1. A method for the preparation of dendritic cells in vitro

characterized in that spinal cord stem cells are grown in a nutrient medium in the presence of the growth factors GM-CSF and IL-4 and optionally in the presence of the interleukin receptor sIL-4R until dendritic cells have formed.

2. A method according to claim 1

characterized in that human spinal cord stem cells are used.

3. A method according to claim 1 or 2

characterized in that the addition of the growth factors and of the interleukin receptor is carried out after the cell culture flask is completely overgrown with the spinal cord stem cells.

4. A method according to one or more of the preceding claims

characterized in that the growth factors each are added in an amount of 800-1000 U/ml.

5. A method according to claim 4

characterized in that the growth factors each are added in an amount of 860-950 U/ml.

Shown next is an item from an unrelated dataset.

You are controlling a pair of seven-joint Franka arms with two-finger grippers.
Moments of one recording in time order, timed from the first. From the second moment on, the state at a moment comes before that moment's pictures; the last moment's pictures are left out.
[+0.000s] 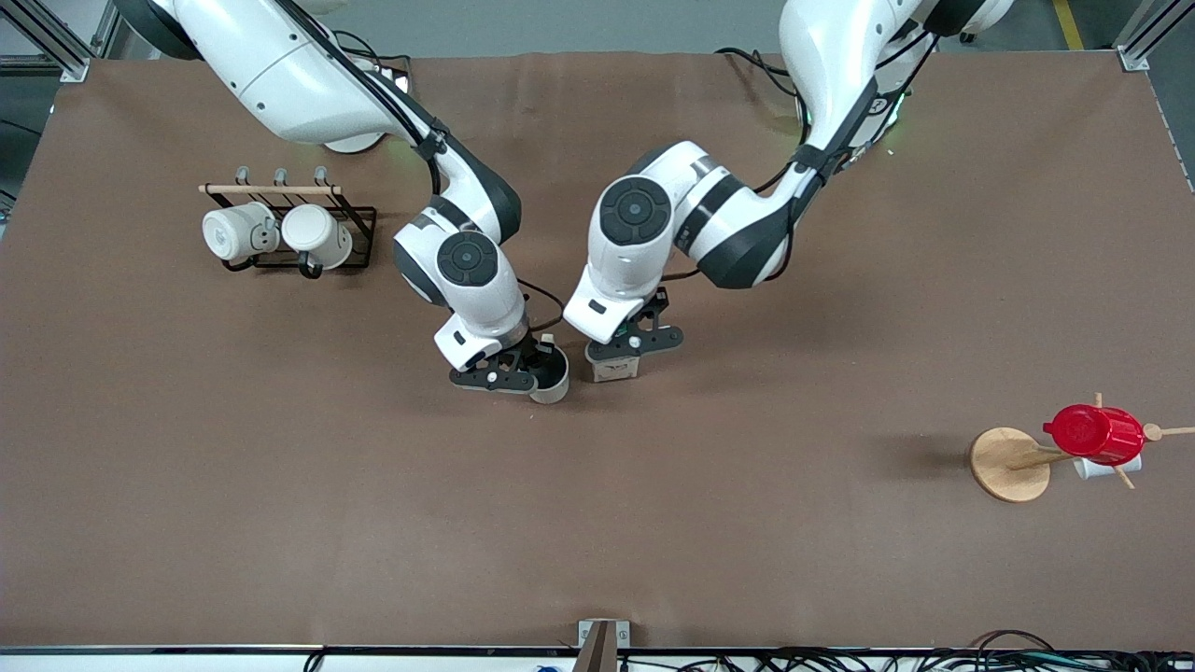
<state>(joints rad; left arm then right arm) -0.62 0.66 -0.20 -1.32 0.07 1.98 -0.99 0.25 0.64 0.41 -1.71 -0.37 2.36 0.93</state>
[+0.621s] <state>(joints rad) -0.65 0.69 -0.18 -1.31 0.07 2.06 -1.01 0.17 0.58 0.47 -1.68 -0.38 2.27 0.87</state>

6. A method according to one or more of the preceding claims

characterized in that the forming dendritic cells are removed from the cell culture flask in periodic intervals.

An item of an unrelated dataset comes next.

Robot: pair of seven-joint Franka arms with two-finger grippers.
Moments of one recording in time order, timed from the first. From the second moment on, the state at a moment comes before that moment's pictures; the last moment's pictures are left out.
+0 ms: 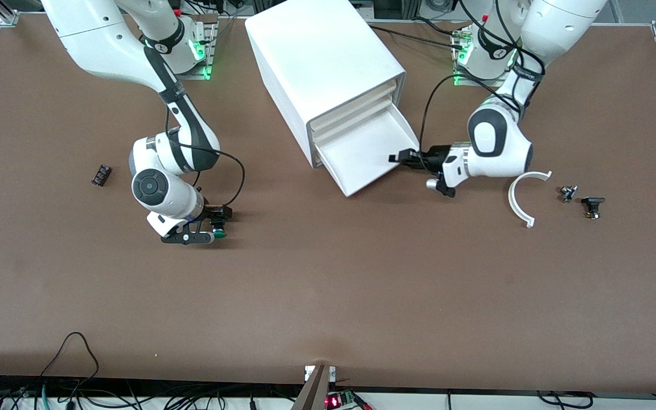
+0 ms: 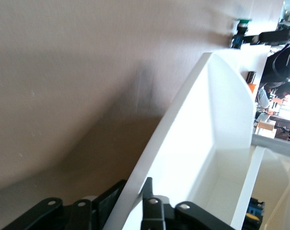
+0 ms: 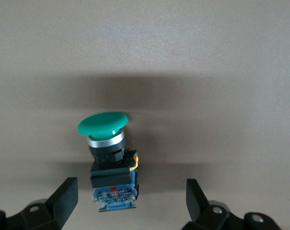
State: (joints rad) left arm -0.10 0.39 -0.20 -2.26 -1.21 2.17 0.71; right arm 0.27 0.59 0.04 -1.86 -0.02 2.34 0.29
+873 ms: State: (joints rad) left arm 0.08 0.12 -0.15 -2.08 -0.46 2.11 0.48; right arm 0.27 0.62 0.06 -1.86 -0.02 2.38 0.19
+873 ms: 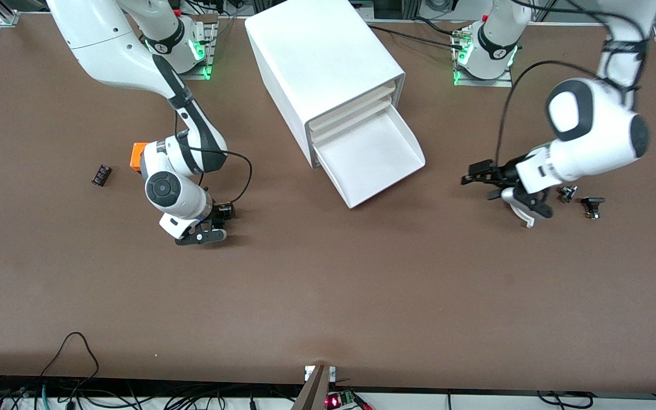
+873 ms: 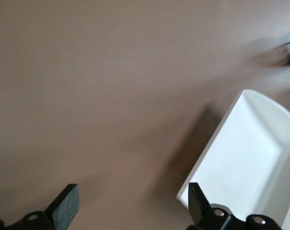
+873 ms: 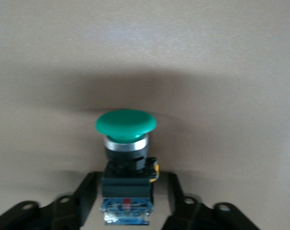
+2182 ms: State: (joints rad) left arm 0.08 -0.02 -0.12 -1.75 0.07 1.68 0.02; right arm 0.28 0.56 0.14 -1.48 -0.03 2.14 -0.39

7. A method according to one or more of the preceding claims

characterized in that as the cell culture medium DMEM Ham's F-12, RPMI 1260 is used, optionally supplemented with antibiotics, glutamine and FCS.

8. A method according to one or more of the preceding claims

characterized in that the interleukin receptor is added in an amount of 500-750 U/ml.

9. A method according to one or more of the preceding claims

characterized in that sIL-4R is added in an amount of 550-700 U/ml.

10. Dendritic cells prepared from spinal cord stem cells using the growth factor combination GM-CSF and IL-4, optionally additionally in combination with the interleukin receptor sIL-4R.

11. Dendritic cells according to claim 10

characterized in that they are loaded with cytokins and/or cytokin receptors and/or toxins.

12. Dendritic cells according to claim 11

characterized in that as said toxins there are used peptide toxins having a cytotoxic, necrotic and/or apoptotic effect from the poison of scorpions of the genus Parabuthus, scolopenders of the genus Scolopendra, Hemiscolopendra, of snakes of the genus Bitis, Naja, and/or spiders of the genus Loxosceles, Lycbsa, Sicarius and/or Pholcus; and as said cytokins there are used the interferons IFN-gamma/INF-gamma and/or IFN-alpha/INF-alpha and/or the interleukins IL-1, IL-2, IL-3, IL-4, IL6, IL-10, IL-14, IL-17 or a combination thereof; and

as said cytokin receptors there are used the interleukin receptors sIL-1R, sIL-2R, sIL-3R, sIL4R, sIL-6R, sIL-10R, sIL-14R, sIL-17R or a combination thereof.

13. The use of dendritic cells according to one or more of the preceding claims for the treatment of tumors.

14. The use according to claim 13 for the treatment of cutaneous tumors.